Le ctx.waitUntil() est la partie non évidente. Sans ça, le cache.put() est attendu et votre réponse attend une écriture disque dont elle ne devrait pas se soucier. waitUntil vous permet de retourner la réponse immédiatement pendant que le runtime maintient l'écriture du cache en vie en arrière-plan. C'est le même pattern que vous utiliseriez pour les balises d'analytics, le forwarding de logs, n'importe quoi en fire-and-forget.

Développement local avec Wrangler

Vous n'avez pas besoin d'un compte Cloudflare pour itérer. Installez Wrangler, échafaudez un projet, et vous obtenez un runtime Workers local qui correspond étroitement à la production :

bash
npm create cloudflare@latest my-json-api
cd my-json-api
npm run dev

# Worker is now live at http://localhost:8787
# Hit it from another terminal:
curl -X POST http://localhost:8787 \
  -H "Content-Type: application/json" \
  -d '{"email":"[email protected]","plan":"pro"}'

Le runtime local utilise workerd, le même moteur que Cloudflare exécute en production. Les comportements qui diffèrent (latence KV, sémantique du cache, champs request.cf) sont bien documentés et vous mordent rarement pour de simples API JSON. Déployez avec wrangler deploy et le même code est en ligne globalement en quelques secondes.

Outils utiles pour construire des API JSON Worker

Quelques outils auxquels je recours constamment en construisant des Workers qui manipulent du JSON : JSON Formatter pour formater joliment une réponse upstream moche que j'essaye de rétro-ingénier, JSON Validator quand un payload POST échoue et que j'ai besoin de savoir exactement où, JSON Path pour planifier la logique de sélection de champs avant de l'écrire, et JSON Minifier quand je veux vérifier si la taille sur le fil compte réellement pour un endpoint donné.

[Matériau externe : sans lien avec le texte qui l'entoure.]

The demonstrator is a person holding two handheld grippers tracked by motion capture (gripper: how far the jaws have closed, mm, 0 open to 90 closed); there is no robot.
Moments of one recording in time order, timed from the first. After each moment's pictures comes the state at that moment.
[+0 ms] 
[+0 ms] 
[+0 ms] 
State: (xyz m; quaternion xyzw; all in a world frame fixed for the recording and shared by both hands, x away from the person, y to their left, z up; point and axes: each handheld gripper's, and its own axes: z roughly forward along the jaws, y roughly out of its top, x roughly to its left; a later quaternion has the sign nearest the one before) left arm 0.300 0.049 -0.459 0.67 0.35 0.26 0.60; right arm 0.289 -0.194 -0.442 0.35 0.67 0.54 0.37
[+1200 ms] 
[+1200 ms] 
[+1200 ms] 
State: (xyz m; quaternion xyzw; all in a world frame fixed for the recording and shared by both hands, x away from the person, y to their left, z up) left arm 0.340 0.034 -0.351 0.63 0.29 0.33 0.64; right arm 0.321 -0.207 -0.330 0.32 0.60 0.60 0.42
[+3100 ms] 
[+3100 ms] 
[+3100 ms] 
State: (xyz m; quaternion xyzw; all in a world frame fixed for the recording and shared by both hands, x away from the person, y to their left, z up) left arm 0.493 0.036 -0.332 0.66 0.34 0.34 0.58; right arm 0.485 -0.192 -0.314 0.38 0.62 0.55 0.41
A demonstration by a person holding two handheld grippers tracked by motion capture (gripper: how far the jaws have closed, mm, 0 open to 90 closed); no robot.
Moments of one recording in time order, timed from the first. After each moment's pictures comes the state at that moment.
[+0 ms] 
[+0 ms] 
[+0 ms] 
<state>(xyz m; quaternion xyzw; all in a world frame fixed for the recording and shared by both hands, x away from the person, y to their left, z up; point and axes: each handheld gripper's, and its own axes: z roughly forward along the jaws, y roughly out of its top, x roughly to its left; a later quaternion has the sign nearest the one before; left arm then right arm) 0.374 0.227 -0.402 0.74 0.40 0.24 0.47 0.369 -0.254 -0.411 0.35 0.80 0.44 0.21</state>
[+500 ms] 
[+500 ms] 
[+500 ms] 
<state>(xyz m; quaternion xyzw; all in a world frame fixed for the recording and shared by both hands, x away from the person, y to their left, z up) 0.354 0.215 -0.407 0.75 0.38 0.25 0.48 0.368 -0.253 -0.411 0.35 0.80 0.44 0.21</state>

Le format JSON lui-même est spécifié dans RFC 8259 — qui mérite un coup d'œil si vous rencontrez un cas limite du type « mon parseur autorise-t-il NaN ? » (réponse : il ne devrait pas). La propre galerie d'exemples Workers de Cloudflare contient des recettes pour la vérification JWT, les tests A/B, la réécriture HTML, et une douzaine d'autres patterns une fois que vous aurez dépassé les bases de cet article.

Pour conclure

Cloudflare Workers est très bien adapté aux API JSON — petit, rapide, globalement distribué, et suffisamment bon marché pour laisser tourner des side projects. Le chemin heureux est juste request.json() et Response.json(), mais le chemin production implique quatre habitudes supplémentaires : envelopper le parsing du corps dans try/catch, ajouter des en-têtes CORS intentionnellement, vérifier upstream.ok avant de parser les réponses proxyées, et utiliser ctx.waitUntil pour les écritures de cache et autre travail en arrière-plan. Faites bien ces quatre choses et vous livrerez des Workers qui restent debout.